* YOUR INSTRUCTIONS: Would you print the whole listing again, exactly?
========================
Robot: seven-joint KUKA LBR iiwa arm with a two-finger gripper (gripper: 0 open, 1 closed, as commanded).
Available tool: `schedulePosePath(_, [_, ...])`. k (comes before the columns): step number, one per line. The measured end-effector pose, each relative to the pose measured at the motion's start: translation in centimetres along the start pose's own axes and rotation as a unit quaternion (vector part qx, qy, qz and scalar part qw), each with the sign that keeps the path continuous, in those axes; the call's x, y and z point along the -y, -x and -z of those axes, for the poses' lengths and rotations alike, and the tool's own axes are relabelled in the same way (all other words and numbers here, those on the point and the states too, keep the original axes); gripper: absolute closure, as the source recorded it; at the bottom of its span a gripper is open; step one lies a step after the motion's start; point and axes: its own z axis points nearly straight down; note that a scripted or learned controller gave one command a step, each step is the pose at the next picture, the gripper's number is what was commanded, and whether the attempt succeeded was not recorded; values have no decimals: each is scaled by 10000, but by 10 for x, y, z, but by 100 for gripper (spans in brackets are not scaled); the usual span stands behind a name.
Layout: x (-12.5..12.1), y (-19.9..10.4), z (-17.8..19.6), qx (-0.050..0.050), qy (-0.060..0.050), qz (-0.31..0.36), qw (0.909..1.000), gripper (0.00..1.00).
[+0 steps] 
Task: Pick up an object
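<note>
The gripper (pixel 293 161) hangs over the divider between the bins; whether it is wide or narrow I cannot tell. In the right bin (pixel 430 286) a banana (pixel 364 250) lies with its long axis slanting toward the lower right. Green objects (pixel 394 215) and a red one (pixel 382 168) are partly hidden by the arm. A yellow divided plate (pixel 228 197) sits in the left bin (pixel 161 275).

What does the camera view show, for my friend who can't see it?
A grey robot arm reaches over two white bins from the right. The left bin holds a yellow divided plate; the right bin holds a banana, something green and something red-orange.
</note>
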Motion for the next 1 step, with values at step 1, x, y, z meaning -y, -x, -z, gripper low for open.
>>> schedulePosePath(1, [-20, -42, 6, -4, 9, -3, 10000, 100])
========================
* EXERCISE RESULT:
Robot: seven-joint KUKA LBR iiwa arm with a two-finger gripper (gripper: 0 open, 1 closed, as commanded).
Available tool: `schedulePosePath(_, [_, ...])`. k (comes before the columns): step number, one per line. The measured end-effector pose, each relative to the pose measured at the motion's start: translation in centimetres along the start pose's own axes and rotation as a unit quaternion (vector part qx, qy, qz and scalar part qw), each with the sign that keeps the path continuous, in those axes; the call's x, y and z point along the -y, -x and -z of those axes, for the poses' lengths and rotations alike, and the tool's own axes are relabelled in the same way (all other words and numbers here, those on the point and the states too, keep the original axes); gripper: absolute closure, as the source recorded it; at the bottom of its span a gripper is open; step one lies a step after the motion's start; point and axes: its own z axis points nearly straight down; note that a scripted or learned controller gave one command a step, each step is the pose at the next picture, the gripper's number is what was commanded, and whether the attempt succeeded was not recorded; values have no decimals: each is scaled by 10000, but by 10 for x, y, z, but by 100 for gripper (spans in brackets are not scaled); the usual span stands behind a name.
Layout: x (-12.5..12.1), y (-19.9..10.4), z (-17.8..19.6), qx (-0.050..0.050), qy (-0.060..0.050), qz (-0.31..0.36), qw (0.909..1.000), gripper (0.00..1.00).
[+0 steps] 
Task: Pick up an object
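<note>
The gripper (pixel 293 161) hangs over the divider between the bins; whether it is wide or narrow I cannot tell. In the right bin (pixel 430 286) a banana (pixel 364 250) lies with its long axis slanting toward the lower right. Green objects (pixel 394 215) and a red one (pixel 382 168) are partly hidden by the arm. A yellow divided plate (pixel 228 197) sits in the left bin (pixel 161 275).

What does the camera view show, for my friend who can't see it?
A grey robot arm reaches over two white bins from the right. The left bin holds a yellow divided plate; the right bin holds a banana, something green and something red-orange.
</note>
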Motion for the next 1 step, with values at step 1, x, y, z meaning -y, -x, -z, gripper low for open.
>>> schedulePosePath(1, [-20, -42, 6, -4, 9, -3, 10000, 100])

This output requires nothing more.